The solution manual shows the the vector resolved like
a = (12.0 sin 30 m/s^2) i - (12.0 cos 30 m/s^2) j
Why take the sin of 30 for the x direction and the cos of 30 for y? I've always done it cos of x and sin of y.

2. Oct 18, 2005

### vanesch

Staff Emeritus

Because the angle is here defined differently than usual...

3. Oct 18, 2005

### whozum

The reason you flip them is because the reference angle is made with the y axis instead of the x.
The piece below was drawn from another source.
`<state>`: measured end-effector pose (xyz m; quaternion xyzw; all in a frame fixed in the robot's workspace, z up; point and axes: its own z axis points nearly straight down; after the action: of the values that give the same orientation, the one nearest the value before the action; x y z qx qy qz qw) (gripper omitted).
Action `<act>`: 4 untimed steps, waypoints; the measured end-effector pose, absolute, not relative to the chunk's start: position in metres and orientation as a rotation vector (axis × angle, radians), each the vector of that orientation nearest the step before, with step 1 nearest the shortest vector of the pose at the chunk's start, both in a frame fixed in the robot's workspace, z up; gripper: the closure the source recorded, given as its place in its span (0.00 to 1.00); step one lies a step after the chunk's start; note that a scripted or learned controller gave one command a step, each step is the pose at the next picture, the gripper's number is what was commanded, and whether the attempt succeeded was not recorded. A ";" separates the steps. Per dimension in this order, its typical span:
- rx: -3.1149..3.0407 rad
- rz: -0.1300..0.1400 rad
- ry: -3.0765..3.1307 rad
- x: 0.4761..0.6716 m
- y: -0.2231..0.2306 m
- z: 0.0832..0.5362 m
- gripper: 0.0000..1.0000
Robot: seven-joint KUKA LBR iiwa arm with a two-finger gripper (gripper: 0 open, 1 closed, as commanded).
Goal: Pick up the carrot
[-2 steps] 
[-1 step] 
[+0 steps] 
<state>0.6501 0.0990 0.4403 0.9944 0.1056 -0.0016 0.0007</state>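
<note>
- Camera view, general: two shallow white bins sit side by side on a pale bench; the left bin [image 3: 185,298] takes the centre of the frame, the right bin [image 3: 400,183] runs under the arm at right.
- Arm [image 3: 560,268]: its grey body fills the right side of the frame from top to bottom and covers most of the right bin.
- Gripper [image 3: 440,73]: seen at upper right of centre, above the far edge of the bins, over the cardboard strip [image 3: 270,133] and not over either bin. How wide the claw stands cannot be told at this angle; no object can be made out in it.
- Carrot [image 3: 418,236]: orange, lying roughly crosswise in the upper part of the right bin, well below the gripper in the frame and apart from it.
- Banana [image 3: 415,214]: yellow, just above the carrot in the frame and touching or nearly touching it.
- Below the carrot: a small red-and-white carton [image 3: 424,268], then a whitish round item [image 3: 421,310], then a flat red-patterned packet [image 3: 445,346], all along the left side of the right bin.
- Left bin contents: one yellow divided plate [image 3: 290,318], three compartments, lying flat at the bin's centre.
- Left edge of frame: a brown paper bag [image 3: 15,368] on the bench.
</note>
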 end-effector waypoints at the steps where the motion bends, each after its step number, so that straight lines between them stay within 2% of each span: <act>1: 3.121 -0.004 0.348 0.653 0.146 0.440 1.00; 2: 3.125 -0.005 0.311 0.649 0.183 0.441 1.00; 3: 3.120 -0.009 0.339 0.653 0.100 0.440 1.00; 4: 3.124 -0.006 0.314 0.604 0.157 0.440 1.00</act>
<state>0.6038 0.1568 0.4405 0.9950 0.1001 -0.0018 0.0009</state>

Usually we measure the angle from the x axis.. The reason it works when you flip then is due to the two properties of sin and cos:

$\sin(x-90) = \cos(x)$

$\cos(x-90) = \sin(x)$

4. Oct 18, 2005

### th77

Thanks!! That leands me to another question...
In this problem, the angle is 30 degrees with the negative axis so shouldn't cos 240 be equal to sin 30? They come to -0.5 and 0.5 respectively.

5. Oct 18, 2005

### vanesch

Staff Emeritus
You're turning in the wrong direction: 30 degrees starting from the negative Y axis (=270 degrees) gives you 300 degrees, not 240...

6. Oct 18, 2005

### th77

the vector is in the 3rd quadrant so isn't it 240?

7. Oct 18, 2005

### whozum

$\cos(240)$ measures the (60 deg) reference angle from the negative x axis in the third quadrant, where cosine is always negative. However if you are going to refer to the angle from hte positive x axis, then you are also taking $\sin(240)$ and not $\sin(30)$. Those relations are technically supposed to be used in the first quadrant, or just as a relative measure.